Second, while Dubai may run out of oil in a decade or two, the UAE as a whole won’t or at least not in our lifetime. If Abu Dhabi maintains current production levels, the Emirates will have oil for 100 more years. If Dubai would really face serious financial problems in the future I doubt Abu Dhabi would remain completely idle. Anyway, since the oil sector contributes only around 5 percent to Dubai’s GDP, the question when oil runs out does not really matter that much to begin with. Dubai is by far the place which has done the best job to diversify away from oil dependency.

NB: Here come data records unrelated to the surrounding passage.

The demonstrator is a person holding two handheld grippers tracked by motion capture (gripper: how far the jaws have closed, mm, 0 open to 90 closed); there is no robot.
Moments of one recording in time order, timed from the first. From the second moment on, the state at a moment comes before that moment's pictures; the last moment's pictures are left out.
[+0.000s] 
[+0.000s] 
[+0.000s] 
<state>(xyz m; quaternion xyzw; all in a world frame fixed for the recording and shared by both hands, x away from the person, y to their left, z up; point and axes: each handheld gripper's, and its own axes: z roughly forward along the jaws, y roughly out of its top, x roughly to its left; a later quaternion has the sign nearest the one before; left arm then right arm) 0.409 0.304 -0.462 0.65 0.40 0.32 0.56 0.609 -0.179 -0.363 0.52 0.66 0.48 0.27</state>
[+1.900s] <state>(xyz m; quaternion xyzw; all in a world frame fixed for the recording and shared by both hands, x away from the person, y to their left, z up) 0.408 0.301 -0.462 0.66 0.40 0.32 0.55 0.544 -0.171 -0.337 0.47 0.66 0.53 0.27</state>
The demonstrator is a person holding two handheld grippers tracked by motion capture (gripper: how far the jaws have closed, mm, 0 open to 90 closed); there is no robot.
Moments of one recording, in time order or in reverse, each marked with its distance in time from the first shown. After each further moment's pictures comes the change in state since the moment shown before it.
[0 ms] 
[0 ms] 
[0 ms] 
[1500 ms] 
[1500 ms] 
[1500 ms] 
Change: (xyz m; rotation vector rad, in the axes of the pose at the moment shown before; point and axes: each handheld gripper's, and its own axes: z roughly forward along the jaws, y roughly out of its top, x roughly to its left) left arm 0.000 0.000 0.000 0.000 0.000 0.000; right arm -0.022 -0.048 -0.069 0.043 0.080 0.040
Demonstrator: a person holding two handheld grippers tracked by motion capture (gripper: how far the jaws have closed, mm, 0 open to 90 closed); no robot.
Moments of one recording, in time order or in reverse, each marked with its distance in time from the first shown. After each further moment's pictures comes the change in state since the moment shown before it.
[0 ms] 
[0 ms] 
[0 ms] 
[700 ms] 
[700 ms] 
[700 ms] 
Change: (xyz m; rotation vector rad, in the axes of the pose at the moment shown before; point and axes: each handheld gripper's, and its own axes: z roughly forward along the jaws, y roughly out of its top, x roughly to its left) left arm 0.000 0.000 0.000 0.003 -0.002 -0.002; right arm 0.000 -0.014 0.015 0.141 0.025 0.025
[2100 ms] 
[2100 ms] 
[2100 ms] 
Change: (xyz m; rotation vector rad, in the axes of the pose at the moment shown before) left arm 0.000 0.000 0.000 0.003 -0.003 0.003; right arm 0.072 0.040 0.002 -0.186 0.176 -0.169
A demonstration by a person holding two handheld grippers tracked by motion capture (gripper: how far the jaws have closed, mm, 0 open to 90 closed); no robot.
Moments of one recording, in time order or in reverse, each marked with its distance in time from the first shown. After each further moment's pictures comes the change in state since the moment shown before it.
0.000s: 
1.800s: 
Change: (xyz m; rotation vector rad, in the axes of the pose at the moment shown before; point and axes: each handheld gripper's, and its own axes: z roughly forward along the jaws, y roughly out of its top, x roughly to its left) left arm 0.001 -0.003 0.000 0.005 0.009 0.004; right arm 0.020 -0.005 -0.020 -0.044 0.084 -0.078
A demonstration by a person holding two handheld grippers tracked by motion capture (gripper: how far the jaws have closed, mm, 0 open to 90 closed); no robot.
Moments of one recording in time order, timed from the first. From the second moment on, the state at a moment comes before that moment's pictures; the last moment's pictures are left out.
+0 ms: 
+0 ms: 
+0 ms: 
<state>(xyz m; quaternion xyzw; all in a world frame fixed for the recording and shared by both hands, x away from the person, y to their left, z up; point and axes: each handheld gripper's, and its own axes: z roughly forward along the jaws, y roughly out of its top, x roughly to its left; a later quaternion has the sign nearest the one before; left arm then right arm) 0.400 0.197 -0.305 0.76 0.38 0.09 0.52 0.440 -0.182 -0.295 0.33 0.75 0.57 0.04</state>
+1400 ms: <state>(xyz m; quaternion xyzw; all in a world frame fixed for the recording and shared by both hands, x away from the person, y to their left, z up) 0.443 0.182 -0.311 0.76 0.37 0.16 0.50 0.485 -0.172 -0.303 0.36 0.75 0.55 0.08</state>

http://www.ameinfo.com/122863.html


Cheers :cheers:


----------



## LMCA1990 (Jun 18, 2005)

I'm still shocked at the amount of projects in Dubai. I just hope they don't have empty skyscrapers when they're finished.


----------



## Mr. Uncut (Jan 13, 2008)

Mercutio said:


> I think you are very wrong on two accounts.
> 
> First, Dubai’s population is likely to double to 3 million just within the next 10 years, maybe even earlier. In addition to that, two smaller emirates, Sharjah and Ajman, lay right next to Dubai and add almost one million people to its metro area (~2.5 million). Furthermore, Dubai is also not a city state but it is integral part of the United Arab Emirates, a country with 4.5 million inhabitants. The population of the UAE as a whole is one of the fastest growing in the world. The UAE is also member of the Gulf Cooperation Council, a trade bloc involving all the oil rich Gulf States including heavy weight Saudi Arabia. Just recently, the GCC has launched successfully a common market and it has broader plans for a monetary union. To sum it up, Dubai has a rapidly growing population and it is pursuing regional economic integration with its wealty neighbours.
> 
> ...



what i wanted to say is that all these fast growing numbers (economy, population etc.) are going to decrease within next years (population growth already negative trend in Near East, from 5 % to 4% in 3 years for exmpl in UAE). I know 3 companies, who just came back from Dubai, because the economy is to unstable to operate for a longer time. The most go to Asia in megacities like Shanghai, Jakarta or Manila not in "economic villages" like Dubai. Years ago no one see this problem but in the last 2 - 3 years a lot change their mind and invest in bigger (most asian) cities. The international support is declining in last years and for a small city like Dubai this can be a big problem.

Cheers,

Patrick


----------



## gonzalo12345 (Jul 27, 2006)

i guess I'll be move to Dubai


----------



## luv2bebrown (Nov 4, 2004)

Mr. Uncut said:


> what i wanted to say is that all these fast growing numbers (economy, population etc.) are going to decrease within next years (population growth already negative trend in Near East, from 5 % to 4% in 3 years for exmpl in UAE). I know 3 companies, who just came back from Dubai, because the economy is to unstable to operate for a longer time. The most go to Asia in megacities like Shanghai, Jakarta or Manila not in "economic villages" like Dubai. Years ago no one see this problem but in the last 2 - 3 years a lot change their mind and invest in bigger (most asian) cities. The international support is declining in last years and for a small city like Dubai this can be a big problem.
> 
> Cheers,
> 
> Patrick


population growth in dubai is very high.
population of dubai today is at least 1.7 million. last year's census was a very shabby job... did not coutn a lot of residents and came up at 1.4 million.
1.7 million excludes sharjah + the metro. metro population of 2.5-2.7 million.
with 200,000-300,000 people moving to the city each year, it will be bigger than Singapore in a few years. 

also, oil accounts for only 3% of Dubai's GDP today. down from aroudn 33% maybe 15 years ago.

you know 3 companies that left Dubai, I know of several who came to Dubai... one of them is called Halliburton.

dont think the city's prospects is quite as bleak as you think


----------